Mode < Median < Mean

The long right tail pulls the mean to the right. Typical examples: income distribution, house prices.

Left-skewed (negative skew)

Mean < Median < Mode

The long left tail pulls the mean to the left. Typical examples: retirement age, exam scores on a hard test.

Pearson's empirical rule

Karl Pearson proposed an approximate relationship linking all three:

Mean − Mode ≈ 3 (Mean − Median)

Equivalently: Mode ≈ 3 × Median − 2 × Mean

This is an approximation that holds for moderately skewed unimodal distributions. It may be inaccurate for heavily skewed or multimodal distributions, but it is remarkably useful as a quick estimation tool — if you know the mean and median, you can roughly estimate where the mode lies.

Frequently Asked Questions

What is the difference between "mean" and "average"?

In everyday language, "average" and "mean" usually refer to the same thing — the arithmetic mean. However, in strict statistical terminology, "average" is a broader concept that can include the arithmetic mean, geometric mean, harmonic mean, median, or even the mode. "Mean" typically refers specifically to the arithmetic mean x̄ = ∑xi / n.

What is the mode if all values occur equally often?

If every value in the dataset occurs the same number of times (e.g., 1, 2, 3, 4, 5 each appearing once), then there is no mode (the distribution is called "amodal"). Some textbooks say "all values are modes," but this is not practically meaningful. This calculator lists all values that share the highest frequency.

When are the mean and median equal?

The mean and median are equal when the distribution is perfectly symmetric. The normal (Gaussian) distribution is the most common example. The uniform distribution also satisfies this. If you find a large gap between mean and median, it typically indicates skewness or outliers — in such cases, the median is the better choice for describing a "typical" value.

Can you use mean, median, and mode to check if data is normally distributed?

It can serve as a rough preliminary check, but not as a formal test. If mean ≈ median ≈ mode, the data may be symmetric (but not necessarily normal — a uniform distribution also satisfies this). Formal normality tests require Shapiro-Wilk, Kolmogorov-Smirnov, or Q-Q plots. The differences among the three primarily indicate the direction and degree of skewness.

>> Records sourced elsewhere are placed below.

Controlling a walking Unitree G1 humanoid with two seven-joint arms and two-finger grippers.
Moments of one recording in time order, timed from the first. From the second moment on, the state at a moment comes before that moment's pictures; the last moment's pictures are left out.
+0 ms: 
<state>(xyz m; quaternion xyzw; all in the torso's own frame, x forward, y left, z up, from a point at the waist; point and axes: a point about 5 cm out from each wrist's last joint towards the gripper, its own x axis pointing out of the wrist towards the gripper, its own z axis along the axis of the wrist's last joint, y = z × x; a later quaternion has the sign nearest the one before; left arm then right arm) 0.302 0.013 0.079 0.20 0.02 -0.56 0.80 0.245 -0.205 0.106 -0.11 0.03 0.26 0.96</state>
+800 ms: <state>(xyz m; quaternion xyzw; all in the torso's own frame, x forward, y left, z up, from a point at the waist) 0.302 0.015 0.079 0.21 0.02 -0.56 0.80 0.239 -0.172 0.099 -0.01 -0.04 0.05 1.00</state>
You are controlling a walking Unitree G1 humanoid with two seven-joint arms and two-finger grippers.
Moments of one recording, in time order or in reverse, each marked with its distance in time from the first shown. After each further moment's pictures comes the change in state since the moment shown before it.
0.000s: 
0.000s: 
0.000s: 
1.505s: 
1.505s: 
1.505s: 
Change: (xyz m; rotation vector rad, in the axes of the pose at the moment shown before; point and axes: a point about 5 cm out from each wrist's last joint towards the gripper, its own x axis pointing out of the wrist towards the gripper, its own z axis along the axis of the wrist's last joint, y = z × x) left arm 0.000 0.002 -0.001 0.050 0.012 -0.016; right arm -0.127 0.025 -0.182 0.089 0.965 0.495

How do variance and standard deviation relate to central tendency?

Measures of central tendency (mean, median, mode) describe the center of the data, while variance and standard deviation describe how spread out the data is around that center. The two are complementary: knowing only that the mean is 50 does not tell you whether the data cluster between 48 and 52 or are spread across 0 to 100. Standard deviation is the square root of variance and has the same units as the original data, making it more practical. This calculator computes both sets of measures.